INSTRUCTIONS TO FOLLOW:
The answer is one number. Say how many lines in the entries below include the word "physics".

MATERIAL FOR THIS EXERCISE:

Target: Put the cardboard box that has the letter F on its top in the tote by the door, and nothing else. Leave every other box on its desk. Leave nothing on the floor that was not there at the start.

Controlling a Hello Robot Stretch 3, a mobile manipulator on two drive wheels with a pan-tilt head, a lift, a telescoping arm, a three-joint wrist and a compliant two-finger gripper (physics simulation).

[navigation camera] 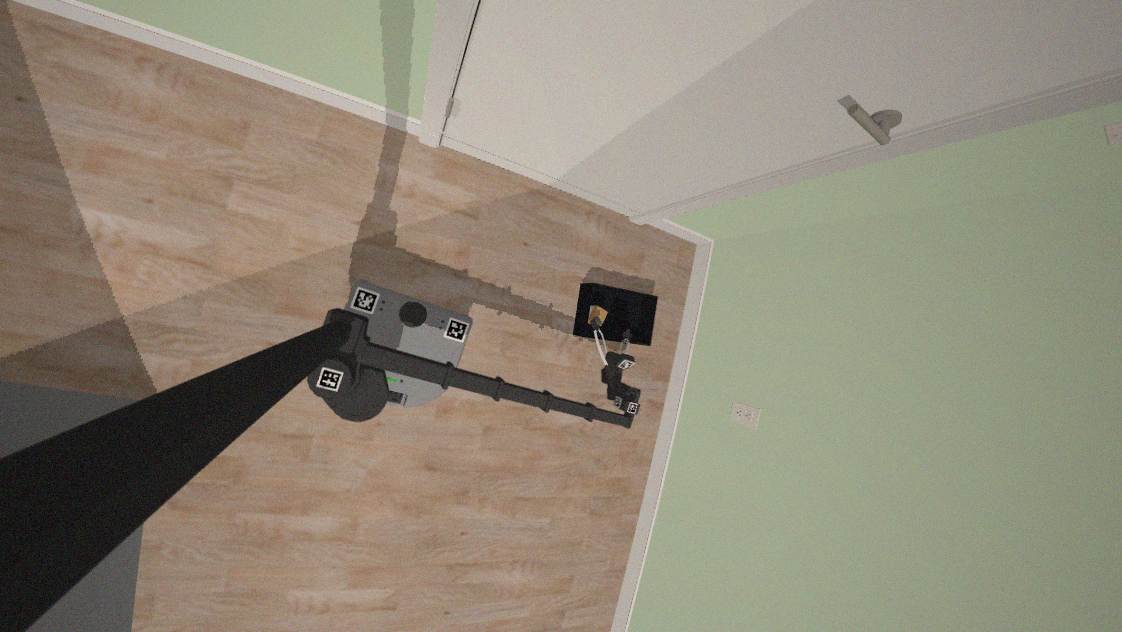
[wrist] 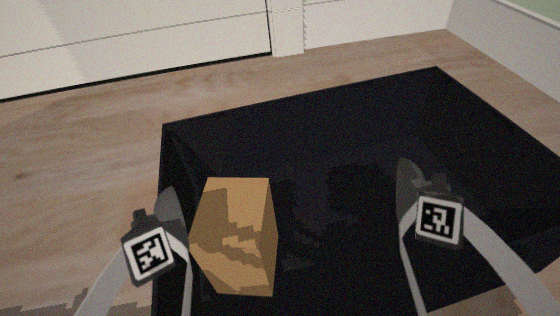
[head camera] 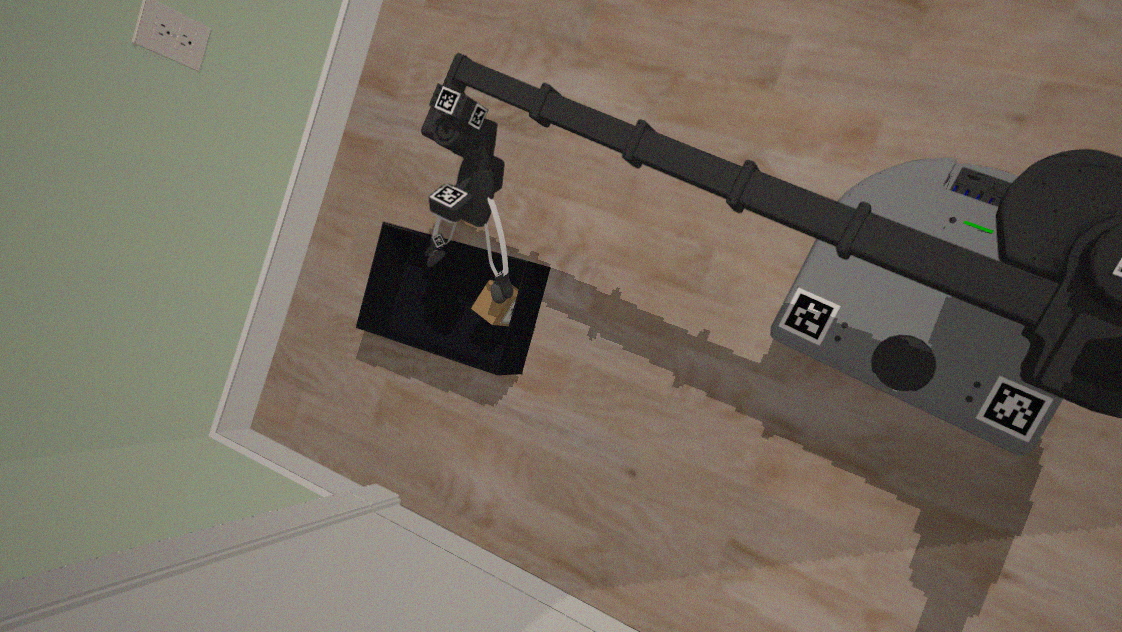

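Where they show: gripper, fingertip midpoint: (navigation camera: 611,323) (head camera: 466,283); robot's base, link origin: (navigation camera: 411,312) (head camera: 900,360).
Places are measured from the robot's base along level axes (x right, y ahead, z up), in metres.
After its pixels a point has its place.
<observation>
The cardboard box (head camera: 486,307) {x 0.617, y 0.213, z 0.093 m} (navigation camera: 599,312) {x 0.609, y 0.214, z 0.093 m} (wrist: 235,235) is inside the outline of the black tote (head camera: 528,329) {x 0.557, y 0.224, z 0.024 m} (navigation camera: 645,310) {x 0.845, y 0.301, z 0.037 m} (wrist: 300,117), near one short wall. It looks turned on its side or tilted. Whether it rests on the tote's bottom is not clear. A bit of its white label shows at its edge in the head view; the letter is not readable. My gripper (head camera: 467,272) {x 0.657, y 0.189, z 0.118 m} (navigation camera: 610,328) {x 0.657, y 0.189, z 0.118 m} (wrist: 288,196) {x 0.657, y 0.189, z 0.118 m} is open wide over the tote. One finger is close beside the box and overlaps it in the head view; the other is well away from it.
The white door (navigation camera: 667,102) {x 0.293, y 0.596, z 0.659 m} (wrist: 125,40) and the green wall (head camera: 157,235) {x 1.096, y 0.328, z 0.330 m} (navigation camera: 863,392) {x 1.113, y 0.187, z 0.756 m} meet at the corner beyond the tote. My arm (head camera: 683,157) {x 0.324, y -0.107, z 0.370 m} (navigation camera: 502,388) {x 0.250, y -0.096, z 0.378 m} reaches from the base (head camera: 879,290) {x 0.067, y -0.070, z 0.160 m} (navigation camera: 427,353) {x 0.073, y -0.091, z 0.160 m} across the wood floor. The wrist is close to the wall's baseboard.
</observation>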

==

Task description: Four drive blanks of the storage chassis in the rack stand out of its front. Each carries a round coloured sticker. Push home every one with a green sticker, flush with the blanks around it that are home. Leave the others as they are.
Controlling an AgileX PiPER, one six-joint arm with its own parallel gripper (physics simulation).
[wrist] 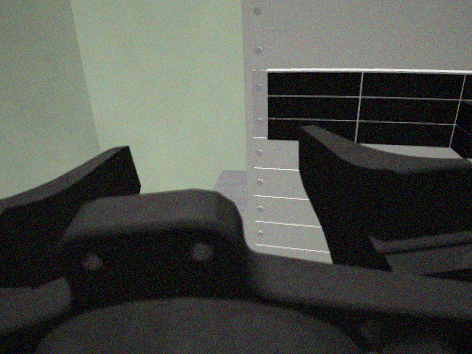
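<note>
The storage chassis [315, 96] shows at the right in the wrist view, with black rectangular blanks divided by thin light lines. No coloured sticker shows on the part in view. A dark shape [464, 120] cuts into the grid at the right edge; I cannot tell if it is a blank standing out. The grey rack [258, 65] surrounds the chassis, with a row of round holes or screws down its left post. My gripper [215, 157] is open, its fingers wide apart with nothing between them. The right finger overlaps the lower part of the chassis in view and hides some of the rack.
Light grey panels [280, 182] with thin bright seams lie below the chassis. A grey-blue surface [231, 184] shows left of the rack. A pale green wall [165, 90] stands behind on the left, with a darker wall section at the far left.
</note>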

FINISHED EXERCISE:
2